WHAT IS EXPECTED: An exact restatement of the data below, with the pictures removed, is the required answer.

DATA:

• • • • •

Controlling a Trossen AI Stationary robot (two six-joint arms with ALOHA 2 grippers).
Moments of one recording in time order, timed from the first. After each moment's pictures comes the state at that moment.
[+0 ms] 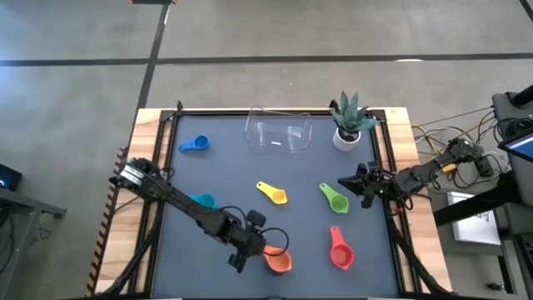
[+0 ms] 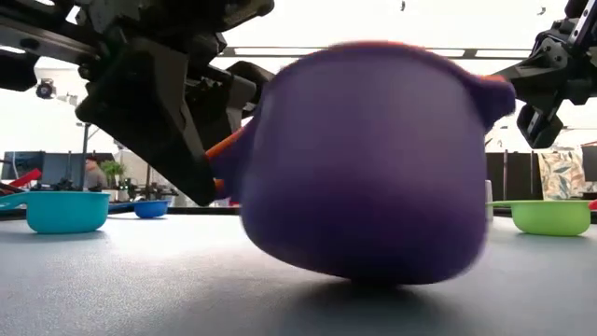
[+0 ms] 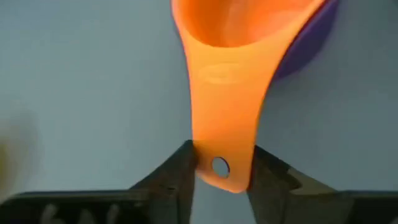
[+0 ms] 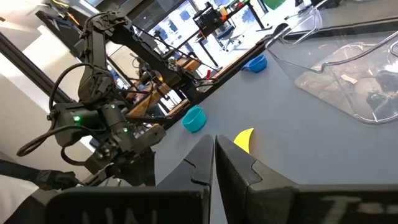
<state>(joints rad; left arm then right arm) -0.48 1.90 1.20 -0.33 -0.12 0.02 0.48 0.19 0.02 0.11 0.63 0.68</state>
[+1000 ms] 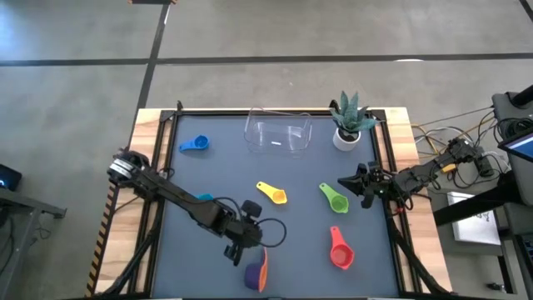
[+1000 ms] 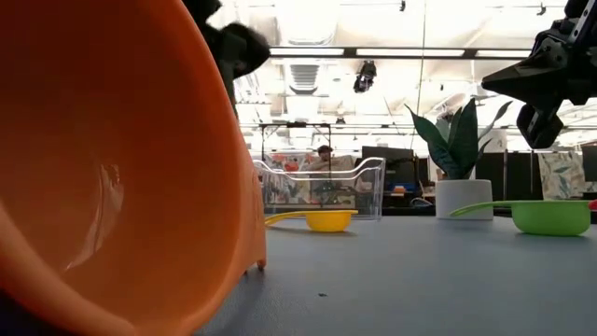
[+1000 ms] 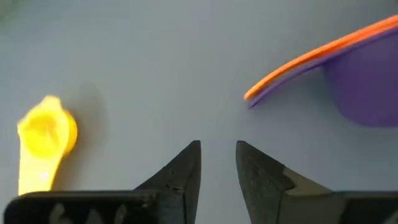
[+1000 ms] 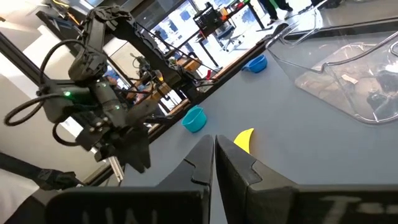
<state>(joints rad) -0.47 1.79 1.24 -0.51 -0.15 0.07 0.48 0.19 0.02 0.11 0.63 0.68</state>
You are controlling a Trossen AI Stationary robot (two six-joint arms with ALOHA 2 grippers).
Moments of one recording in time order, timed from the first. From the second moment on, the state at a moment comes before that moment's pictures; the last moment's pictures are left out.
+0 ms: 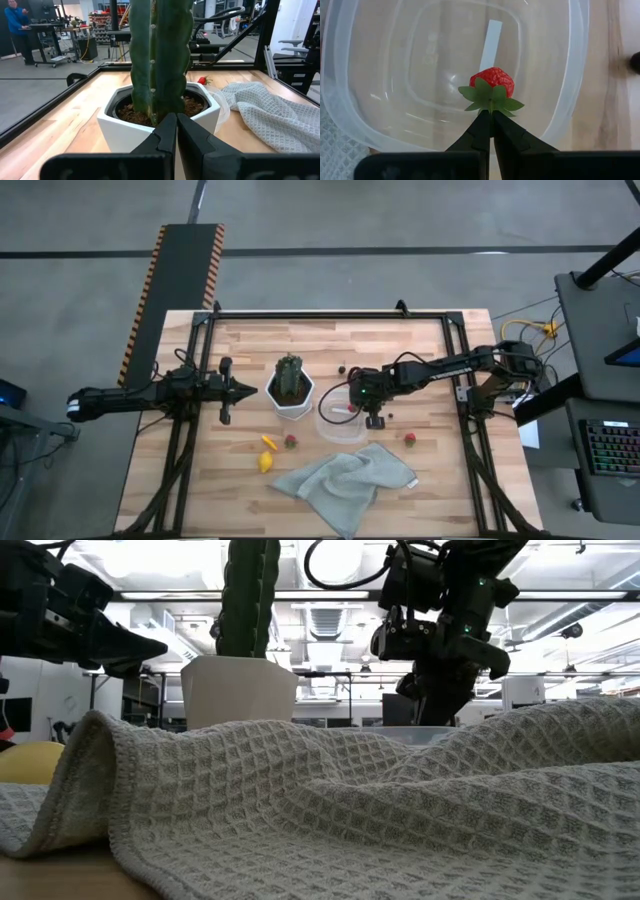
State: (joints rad) left arm 0.11 0.16 0.01 0.04 0.04 0.03; right arm -0.03 1.64 0.97 -0.49 -0.05 -0.08
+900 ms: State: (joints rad) left arm 0.11 0.16 0.01 0.04 0.04 0.03; right arm -0.03 1.63 0.97 -0.48 -0.05 -0.09
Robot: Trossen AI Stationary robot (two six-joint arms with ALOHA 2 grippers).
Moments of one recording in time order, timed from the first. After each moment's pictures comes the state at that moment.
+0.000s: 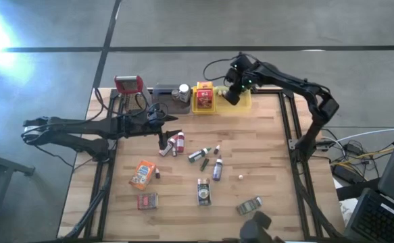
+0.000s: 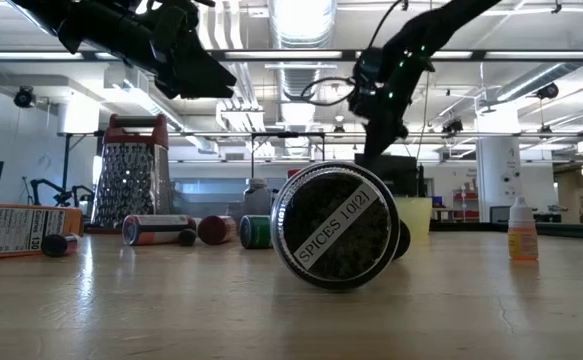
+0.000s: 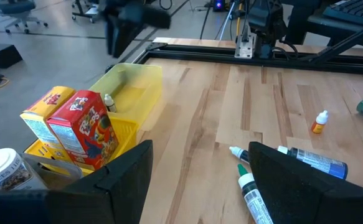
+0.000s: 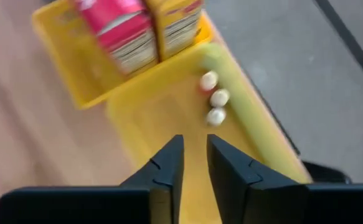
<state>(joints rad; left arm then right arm) 0.15 1.01 0.62 0.12 -0.13 0.01 -0.73 1.73 1.45 -0.79 -0.06 -0.17</state>
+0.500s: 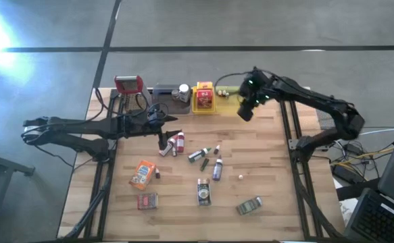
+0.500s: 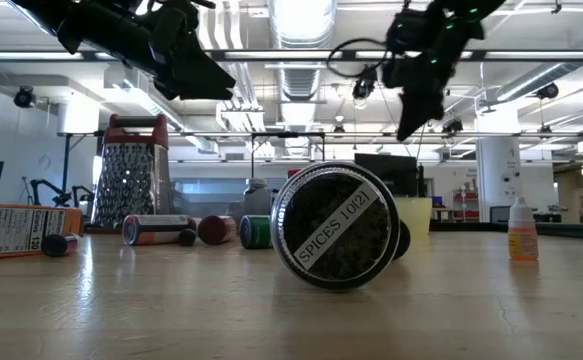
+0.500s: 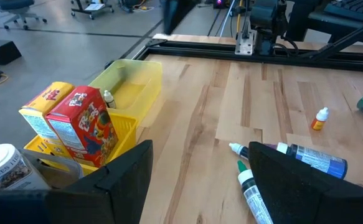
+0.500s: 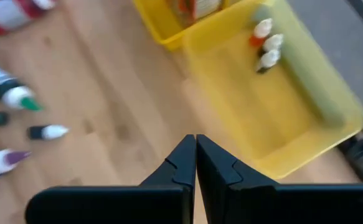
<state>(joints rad) 0.15 1.01 0.62 0.10 -0.13 0.00 -0.62 1.37 1.15 -0.82 -0.10 -0.06</state>
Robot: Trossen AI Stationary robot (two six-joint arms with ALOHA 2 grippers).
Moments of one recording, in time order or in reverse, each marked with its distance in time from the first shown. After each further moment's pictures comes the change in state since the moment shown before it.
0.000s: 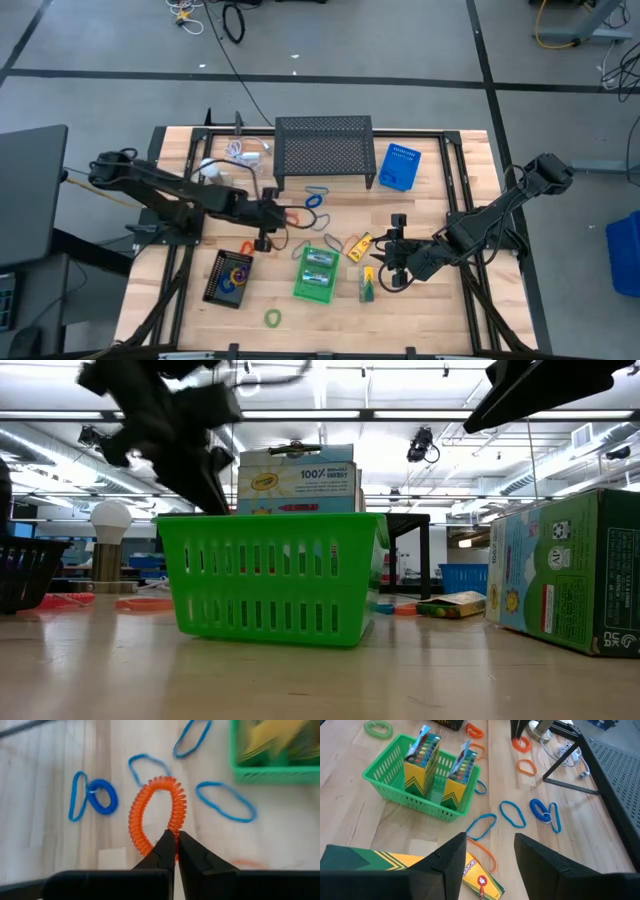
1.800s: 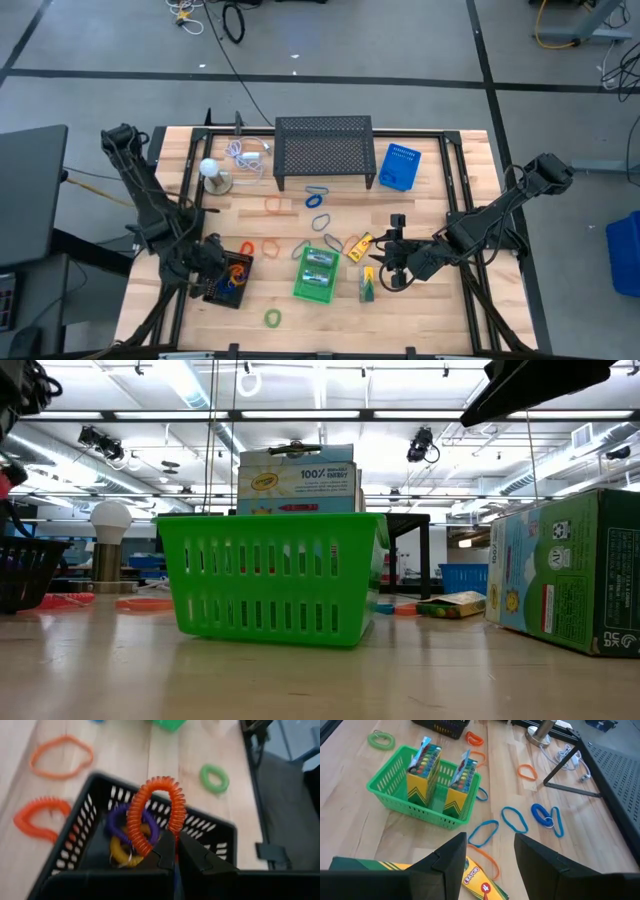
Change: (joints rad) left arm -0.905 -0.409 -0.354 -0.047 -0.249 -1.167; right arm 0.000 0.000 0.000 0.037 0.000 0.010
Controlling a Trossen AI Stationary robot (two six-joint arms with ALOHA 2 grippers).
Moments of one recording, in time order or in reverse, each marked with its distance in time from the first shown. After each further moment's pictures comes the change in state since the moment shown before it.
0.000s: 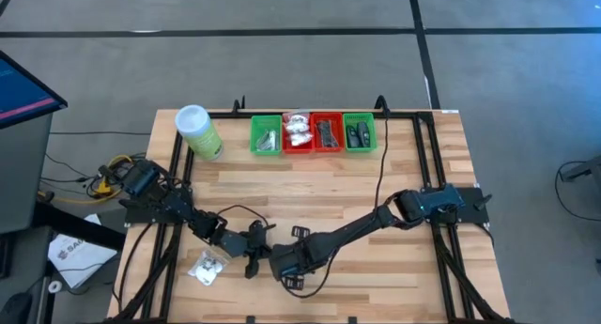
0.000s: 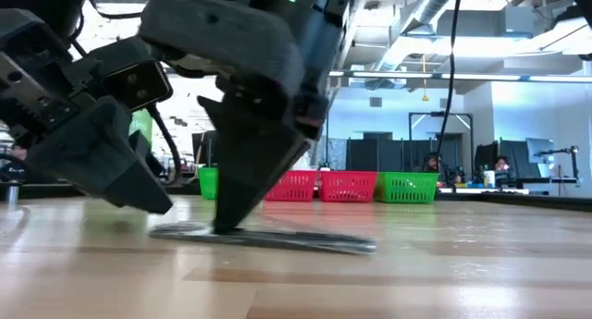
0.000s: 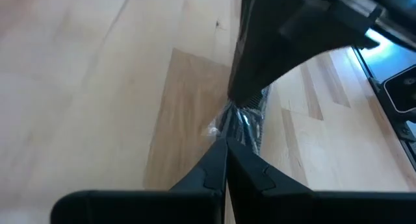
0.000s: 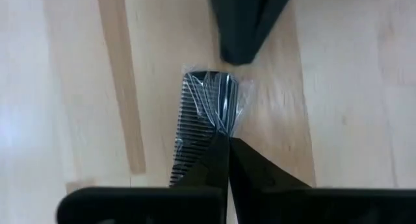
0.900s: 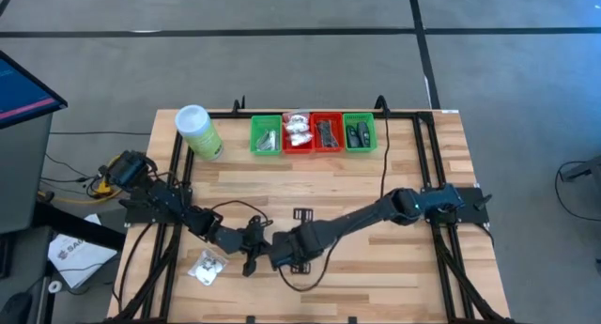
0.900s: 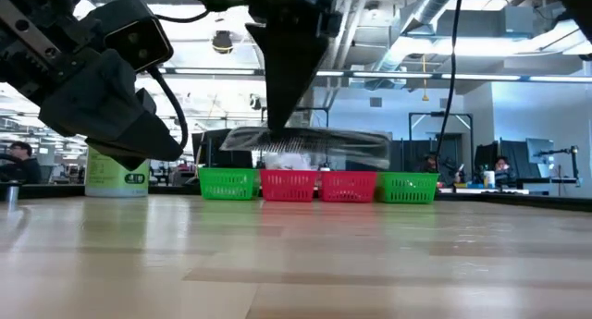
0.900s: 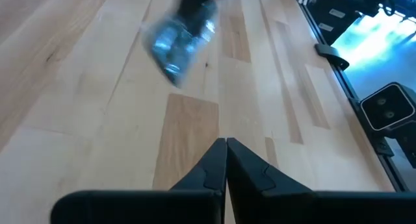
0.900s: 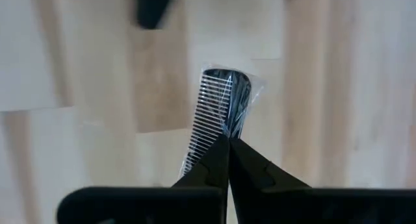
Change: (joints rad) left arm -0.002 -0.148 0.000 -0.094 -0.035 0.084; right arm -0.041 0.010 0.392 -0.542 0.149 -0.124
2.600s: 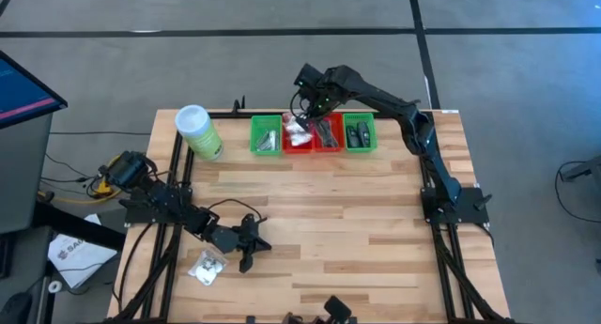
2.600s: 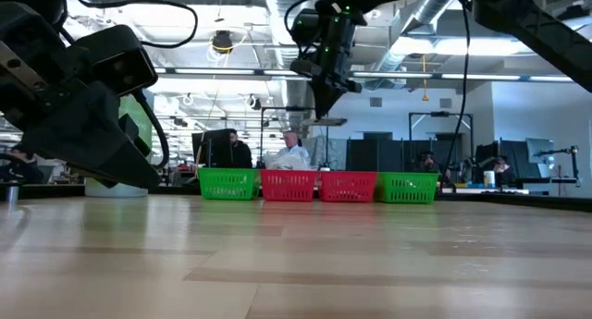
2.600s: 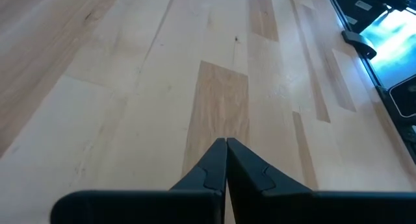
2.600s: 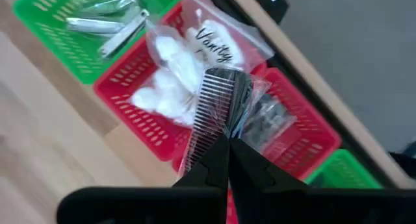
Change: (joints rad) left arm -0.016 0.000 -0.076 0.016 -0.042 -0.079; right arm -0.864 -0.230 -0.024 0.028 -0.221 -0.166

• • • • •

SOLUTION TO THE PROBLEM:
Controlling a Trossen AI Stationary robot (two six-joint arms with ALOHA 2 grippers).
Moments of one recording in time order, timed from the first. After each moment's pictures comes the state at that moment.
[+0 ms] 
[+0 ms] 
[+0 ms] 
[+0 ms] 
<state>(joints rad; left arm then right arm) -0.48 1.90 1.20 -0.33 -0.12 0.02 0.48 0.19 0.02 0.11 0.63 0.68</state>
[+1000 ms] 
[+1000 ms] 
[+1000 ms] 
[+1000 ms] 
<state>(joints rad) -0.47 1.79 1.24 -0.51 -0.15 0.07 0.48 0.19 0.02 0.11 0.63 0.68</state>
You are controlling a Trossen AI Stationary robot (two six-joint arms with ALOHA 2 grippers).
Moments of one recording in time order, timed from the first. From the second moment on, the state at a moment comes before that moment's pictures; the last moment's pictures are left out.
+0 ms: 
State: (joints rad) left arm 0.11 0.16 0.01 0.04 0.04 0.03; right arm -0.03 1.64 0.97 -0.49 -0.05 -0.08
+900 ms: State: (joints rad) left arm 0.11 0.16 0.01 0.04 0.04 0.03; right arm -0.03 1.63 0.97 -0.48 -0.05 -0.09
Robot: Trossen AI Stationary robot (two six-joint arms with ALOHA 2 grippers).
Moments of one recording in time order, timed from the first. After each moment's pictures comes the state at that moment.
+0.000s: 
+0.000s: 
+0.000s: 
+0.000s: 
<state>(joints rad; left arm then right arm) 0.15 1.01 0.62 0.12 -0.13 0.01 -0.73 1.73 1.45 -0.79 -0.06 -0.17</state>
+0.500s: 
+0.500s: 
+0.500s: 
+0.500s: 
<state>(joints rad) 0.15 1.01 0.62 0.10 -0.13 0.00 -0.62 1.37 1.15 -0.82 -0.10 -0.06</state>
Robot: Trossen AI Stationary robot (two six-joint arms with ALOHA 2 grippers).
Moments of one recording, in time order or in reverse, each marked with its distance in time from the first shown. After each further moment's pictures comes the change in state since the moment shown before it.
0.000s: 
1.800s: 
Change: (joints rad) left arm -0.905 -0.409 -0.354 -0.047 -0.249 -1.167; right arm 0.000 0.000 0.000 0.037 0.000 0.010
Controlling a Trossen AI Stationary robot (two six-joint arms with ALOHA 2 grippers).
Moments of one recording, in time order or in reverse, each marked with its distance in time from the first shown. After each further moment's pictures comes the change in state since the moment shown before it.
0.000s: 
0.000s: 
0.000s: 
0.000s: 
0.900s: 
0.900s: 
0.900s: 
0.900s: 
Change: (joints rad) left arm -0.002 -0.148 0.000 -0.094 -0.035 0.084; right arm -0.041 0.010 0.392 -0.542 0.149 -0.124
2.600s: 
2.600s: 
2.600s: 
2.600s: 
Change: (joints rad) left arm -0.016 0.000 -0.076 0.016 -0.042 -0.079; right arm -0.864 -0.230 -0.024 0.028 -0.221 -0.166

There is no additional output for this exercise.